Task objective -> Can you return the records below exactly as they stand, but only from the first line through the one with "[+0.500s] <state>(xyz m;"?

(Items from a dataset)
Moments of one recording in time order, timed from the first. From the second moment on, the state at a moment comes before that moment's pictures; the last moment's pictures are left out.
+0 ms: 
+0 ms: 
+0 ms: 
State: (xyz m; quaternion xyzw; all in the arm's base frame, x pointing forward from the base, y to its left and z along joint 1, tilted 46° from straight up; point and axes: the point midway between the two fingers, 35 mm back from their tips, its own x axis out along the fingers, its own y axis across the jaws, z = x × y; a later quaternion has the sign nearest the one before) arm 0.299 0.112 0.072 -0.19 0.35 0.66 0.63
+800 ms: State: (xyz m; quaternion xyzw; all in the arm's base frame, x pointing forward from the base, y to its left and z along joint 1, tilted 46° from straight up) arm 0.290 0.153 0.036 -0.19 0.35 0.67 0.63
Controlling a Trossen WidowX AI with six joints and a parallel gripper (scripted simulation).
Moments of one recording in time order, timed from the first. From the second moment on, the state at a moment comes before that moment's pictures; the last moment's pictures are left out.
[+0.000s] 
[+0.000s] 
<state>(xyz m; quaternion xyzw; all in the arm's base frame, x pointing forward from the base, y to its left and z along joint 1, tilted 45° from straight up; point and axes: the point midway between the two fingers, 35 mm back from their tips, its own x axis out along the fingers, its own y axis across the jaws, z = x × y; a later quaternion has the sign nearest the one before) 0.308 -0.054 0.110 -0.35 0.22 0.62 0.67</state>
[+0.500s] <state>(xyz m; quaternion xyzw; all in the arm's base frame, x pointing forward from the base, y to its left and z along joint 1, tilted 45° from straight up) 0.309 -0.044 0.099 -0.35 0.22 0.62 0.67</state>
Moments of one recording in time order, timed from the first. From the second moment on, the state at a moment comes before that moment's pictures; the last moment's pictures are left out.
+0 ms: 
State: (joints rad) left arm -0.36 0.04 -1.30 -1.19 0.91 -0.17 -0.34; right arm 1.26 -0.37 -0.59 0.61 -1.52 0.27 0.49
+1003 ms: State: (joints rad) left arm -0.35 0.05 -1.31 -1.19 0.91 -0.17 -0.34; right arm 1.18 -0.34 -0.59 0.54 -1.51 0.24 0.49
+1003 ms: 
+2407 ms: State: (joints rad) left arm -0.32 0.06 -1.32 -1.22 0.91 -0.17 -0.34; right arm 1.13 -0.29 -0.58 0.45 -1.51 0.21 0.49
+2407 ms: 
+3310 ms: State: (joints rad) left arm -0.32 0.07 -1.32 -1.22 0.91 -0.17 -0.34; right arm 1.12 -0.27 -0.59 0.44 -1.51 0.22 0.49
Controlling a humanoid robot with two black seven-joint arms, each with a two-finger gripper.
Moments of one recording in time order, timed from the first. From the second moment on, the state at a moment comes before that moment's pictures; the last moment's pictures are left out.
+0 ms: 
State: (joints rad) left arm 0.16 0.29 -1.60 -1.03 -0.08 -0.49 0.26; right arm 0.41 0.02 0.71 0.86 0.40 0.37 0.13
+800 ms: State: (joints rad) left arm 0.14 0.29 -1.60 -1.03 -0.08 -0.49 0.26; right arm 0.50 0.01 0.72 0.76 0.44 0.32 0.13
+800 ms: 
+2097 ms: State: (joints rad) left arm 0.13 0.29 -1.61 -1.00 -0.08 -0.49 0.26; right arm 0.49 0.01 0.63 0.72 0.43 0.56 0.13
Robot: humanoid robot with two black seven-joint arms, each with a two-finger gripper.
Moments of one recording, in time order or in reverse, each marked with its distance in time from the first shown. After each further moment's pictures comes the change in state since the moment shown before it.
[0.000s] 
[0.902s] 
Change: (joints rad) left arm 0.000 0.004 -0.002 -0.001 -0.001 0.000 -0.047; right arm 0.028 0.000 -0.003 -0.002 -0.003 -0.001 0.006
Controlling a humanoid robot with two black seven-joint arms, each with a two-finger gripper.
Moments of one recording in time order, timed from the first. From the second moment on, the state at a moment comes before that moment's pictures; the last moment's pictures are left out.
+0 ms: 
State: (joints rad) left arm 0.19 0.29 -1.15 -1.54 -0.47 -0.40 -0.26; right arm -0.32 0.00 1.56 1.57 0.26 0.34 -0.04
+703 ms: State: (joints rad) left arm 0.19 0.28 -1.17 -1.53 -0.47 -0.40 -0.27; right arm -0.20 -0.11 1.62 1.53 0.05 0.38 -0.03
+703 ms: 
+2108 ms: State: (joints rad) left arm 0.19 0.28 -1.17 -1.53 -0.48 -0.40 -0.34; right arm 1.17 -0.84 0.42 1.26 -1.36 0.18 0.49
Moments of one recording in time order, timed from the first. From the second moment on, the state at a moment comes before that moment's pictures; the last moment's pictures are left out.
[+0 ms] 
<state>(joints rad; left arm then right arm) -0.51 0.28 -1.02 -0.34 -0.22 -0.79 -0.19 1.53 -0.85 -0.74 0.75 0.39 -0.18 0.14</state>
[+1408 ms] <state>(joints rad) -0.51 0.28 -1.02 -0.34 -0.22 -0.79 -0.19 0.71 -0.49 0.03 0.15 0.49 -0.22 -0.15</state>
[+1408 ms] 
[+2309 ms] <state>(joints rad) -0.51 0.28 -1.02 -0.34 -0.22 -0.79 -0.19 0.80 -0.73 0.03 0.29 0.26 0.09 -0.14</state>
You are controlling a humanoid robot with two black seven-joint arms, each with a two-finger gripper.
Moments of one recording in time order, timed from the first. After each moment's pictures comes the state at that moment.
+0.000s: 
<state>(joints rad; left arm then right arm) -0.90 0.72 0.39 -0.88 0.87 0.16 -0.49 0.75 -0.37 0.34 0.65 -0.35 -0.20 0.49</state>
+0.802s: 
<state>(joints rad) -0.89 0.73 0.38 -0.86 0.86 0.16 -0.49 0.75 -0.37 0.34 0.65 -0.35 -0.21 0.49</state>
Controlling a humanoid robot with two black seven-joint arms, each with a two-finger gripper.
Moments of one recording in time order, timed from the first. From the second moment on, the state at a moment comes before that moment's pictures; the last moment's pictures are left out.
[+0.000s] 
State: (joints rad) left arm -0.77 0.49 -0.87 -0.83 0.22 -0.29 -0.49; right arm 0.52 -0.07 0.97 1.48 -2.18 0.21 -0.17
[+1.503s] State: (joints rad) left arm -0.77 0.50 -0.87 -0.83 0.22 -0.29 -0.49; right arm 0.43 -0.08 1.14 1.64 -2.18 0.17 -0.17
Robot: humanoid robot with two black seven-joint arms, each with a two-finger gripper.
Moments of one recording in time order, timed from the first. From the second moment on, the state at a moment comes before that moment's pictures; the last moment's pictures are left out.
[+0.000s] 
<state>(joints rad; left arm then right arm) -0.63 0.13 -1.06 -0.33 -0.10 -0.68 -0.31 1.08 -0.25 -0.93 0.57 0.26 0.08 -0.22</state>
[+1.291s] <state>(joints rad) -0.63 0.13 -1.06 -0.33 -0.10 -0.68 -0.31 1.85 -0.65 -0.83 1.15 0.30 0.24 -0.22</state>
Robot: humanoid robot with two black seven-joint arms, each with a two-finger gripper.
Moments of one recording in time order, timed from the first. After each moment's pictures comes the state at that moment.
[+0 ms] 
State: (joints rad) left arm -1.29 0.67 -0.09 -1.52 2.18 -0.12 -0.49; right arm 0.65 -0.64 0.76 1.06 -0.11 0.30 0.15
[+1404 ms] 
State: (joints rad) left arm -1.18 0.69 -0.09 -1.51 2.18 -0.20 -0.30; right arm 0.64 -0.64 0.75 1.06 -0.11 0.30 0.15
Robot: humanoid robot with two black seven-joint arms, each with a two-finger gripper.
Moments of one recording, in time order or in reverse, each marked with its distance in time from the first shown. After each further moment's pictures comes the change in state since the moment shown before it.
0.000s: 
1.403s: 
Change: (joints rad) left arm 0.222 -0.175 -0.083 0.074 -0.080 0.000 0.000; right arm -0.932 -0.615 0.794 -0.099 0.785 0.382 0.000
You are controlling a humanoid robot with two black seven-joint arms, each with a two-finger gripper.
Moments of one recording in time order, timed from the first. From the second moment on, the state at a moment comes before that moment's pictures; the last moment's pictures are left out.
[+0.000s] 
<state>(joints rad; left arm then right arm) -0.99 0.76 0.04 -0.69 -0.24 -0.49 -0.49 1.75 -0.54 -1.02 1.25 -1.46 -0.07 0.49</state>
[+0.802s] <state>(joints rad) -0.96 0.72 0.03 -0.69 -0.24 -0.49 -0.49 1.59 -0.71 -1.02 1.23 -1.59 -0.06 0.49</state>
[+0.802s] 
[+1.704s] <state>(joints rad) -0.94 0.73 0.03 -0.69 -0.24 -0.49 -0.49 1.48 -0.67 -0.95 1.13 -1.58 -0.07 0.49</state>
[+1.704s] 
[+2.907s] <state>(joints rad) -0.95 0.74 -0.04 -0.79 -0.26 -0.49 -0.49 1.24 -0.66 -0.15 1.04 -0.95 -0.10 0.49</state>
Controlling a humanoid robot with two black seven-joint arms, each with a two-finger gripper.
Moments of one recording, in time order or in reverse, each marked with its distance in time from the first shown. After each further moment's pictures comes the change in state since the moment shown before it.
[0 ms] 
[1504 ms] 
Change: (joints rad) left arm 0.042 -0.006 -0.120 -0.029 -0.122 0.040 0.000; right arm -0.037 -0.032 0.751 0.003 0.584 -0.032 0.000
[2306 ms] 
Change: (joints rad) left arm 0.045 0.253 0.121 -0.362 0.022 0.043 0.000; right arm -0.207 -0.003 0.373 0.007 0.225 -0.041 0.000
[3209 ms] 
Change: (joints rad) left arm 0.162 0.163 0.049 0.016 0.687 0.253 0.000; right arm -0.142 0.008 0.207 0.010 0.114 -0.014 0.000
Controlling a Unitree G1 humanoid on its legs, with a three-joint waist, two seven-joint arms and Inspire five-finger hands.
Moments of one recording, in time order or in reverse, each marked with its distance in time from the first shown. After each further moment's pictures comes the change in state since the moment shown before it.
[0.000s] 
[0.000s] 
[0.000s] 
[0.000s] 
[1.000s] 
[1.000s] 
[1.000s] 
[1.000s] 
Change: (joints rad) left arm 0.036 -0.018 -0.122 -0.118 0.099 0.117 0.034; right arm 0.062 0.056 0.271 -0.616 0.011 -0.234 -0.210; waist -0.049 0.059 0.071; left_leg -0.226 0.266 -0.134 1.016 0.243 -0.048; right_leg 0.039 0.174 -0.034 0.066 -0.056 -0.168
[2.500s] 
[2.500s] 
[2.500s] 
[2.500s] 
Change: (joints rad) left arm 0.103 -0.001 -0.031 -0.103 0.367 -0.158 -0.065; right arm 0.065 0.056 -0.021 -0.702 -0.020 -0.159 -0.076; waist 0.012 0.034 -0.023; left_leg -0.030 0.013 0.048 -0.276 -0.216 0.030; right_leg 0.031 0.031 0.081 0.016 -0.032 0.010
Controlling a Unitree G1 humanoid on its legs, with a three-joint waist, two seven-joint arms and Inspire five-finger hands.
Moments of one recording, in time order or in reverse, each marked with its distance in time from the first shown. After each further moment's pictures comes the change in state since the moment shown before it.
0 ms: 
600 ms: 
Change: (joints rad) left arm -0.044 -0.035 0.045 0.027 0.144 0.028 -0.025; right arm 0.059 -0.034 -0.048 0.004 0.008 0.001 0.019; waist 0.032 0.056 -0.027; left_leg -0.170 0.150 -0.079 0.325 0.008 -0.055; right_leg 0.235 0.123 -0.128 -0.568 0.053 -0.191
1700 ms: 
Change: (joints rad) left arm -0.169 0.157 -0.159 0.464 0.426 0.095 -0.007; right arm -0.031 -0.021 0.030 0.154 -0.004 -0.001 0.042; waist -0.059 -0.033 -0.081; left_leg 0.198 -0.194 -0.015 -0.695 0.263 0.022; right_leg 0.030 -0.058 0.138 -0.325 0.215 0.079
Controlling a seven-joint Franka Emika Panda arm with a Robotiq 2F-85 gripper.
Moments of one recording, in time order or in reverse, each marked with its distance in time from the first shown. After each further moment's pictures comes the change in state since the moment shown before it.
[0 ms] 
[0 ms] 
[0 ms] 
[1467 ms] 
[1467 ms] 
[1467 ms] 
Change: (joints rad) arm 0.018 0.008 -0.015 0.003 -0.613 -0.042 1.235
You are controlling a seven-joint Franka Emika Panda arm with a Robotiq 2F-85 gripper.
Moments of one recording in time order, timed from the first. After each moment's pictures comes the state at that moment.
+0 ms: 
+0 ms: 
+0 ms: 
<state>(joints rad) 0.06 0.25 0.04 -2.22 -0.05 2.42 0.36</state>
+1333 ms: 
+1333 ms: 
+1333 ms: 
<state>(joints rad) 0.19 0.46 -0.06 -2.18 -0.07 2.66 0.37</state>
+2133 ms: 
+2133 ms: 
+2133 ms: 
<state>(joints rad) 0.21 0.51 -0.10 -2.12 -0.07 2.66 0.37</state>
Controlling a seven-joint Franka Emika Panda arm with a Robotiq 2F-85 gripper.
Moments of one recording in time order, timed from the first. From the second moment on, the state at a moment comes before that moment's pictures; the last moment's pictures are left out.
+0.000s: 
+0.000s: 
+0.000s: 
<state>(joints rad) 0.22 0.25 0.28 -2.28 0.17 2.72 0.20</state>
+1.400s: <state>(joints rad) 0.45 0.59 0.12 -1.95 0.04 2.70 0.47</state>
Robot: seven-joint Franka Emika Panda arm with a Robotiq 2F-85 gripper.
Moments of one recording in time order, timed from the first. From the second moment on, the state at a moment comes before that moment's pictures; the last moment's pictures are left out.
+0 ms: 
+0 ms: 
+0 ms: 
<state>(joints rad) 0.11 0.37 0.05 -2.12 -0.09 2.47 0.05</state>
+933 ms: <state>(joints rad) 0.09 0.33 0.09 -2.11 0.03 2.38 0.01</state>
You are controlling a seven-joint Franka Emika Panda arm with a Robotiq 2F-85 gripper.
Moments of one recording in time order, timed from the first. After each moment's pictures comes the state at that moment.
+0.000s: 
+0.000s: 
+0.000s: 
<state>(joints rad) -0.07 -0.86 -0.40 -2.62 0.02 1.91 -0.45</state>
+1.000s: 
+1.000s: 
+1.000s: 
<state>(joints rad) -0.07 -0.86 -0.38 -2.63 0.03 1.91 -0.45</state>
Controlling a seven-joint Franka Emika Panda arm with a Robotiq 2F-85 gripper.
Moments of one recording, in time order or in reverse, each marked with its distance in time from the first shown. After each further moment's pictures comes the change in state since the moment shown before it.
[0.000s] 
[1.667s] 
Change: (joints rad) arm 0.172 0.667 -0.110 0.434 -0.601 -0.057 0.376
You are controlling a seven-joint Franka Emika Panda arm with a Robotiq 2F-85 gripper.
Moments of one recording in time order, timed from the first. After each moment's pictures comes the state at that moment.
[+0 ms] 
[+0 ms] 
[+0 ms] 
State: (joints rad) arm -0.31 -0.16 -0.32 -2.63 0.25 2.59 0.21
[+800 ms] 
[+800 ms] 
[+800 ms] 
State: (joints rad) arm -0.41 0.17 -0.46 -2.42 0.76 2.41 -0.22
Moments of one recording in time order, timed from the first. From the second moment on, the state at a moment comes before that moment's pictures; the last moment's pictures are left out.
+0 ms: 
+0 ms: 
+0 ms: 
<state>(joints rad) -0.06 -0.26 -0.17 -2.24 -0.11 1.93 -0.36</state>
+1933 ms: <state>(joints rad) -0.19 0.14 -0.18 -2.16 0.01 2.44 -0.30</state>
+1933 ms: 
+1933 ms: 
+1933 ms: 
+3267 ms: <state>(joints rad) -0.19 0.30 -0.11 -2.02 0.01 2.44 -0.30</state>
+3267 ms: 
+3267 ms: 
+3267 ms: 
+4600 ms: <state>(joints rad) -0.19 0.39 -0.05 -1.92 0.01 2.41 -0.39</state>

Written solution ->
Moments of one recording in time order, timed from the first. From the second moment on, the state at a moment comes before that moment's pictures; the last moment's pictures are left out.
+0 ms: 
+0 ms: 
+0 ms: 
State: (xyz m; quaternion xyzw; all in the arm's base frame, x pointing forward from the base, y to its left and z along joint 1, tilted 46° from straight up; point and axes: the point midway between the two fingers, 35 mm back from their tips, its own x axis out along the fingers, its own y axis across the jaws, z = x × y; a later quaternion has the sign nearest the one before) arm 0.299 0.112 0.072 -0.19 0.35 0.66 0.63
+800 ms: State: (xyz m; quaternion xyzw; all in the arm's base frame, x pointing forward from the base, y to its left and z along joint 1, tilted 46° from straight up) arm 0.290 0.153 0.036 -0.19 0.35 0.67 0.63
Controlling a Trossen WidowX AI with six joints and a parallel gripper (scripted simulation).
Moments of one recording in time order, timed from the first. From the second moment on, the state at a moment comes before that moment's pictures; the last moment's pictures are left out.
[+0.000s] 
[+0.000s] 
<state>(xyz m; quaternion xyzw; all in the arm's base frame, x pointing forward from the base, y to its left and z along joint 1, tilted 45° from straight up; point and axes: the point midway between the two fingers, 35 mm back from their tips, its own x axis out along the fingers, its own y axis across the jaws, z = x × y; a later quaternion has the sign nearest the one before) 0.308 -0.054 0.110 -0.35 0.22 0.62 0.67</state>
[+0.500s] <state>(xyz m; quaternion xyzw; all in the arm's base frame, x pointing forward from the base, y to its left and z along joint 1, tilted 45° from straight up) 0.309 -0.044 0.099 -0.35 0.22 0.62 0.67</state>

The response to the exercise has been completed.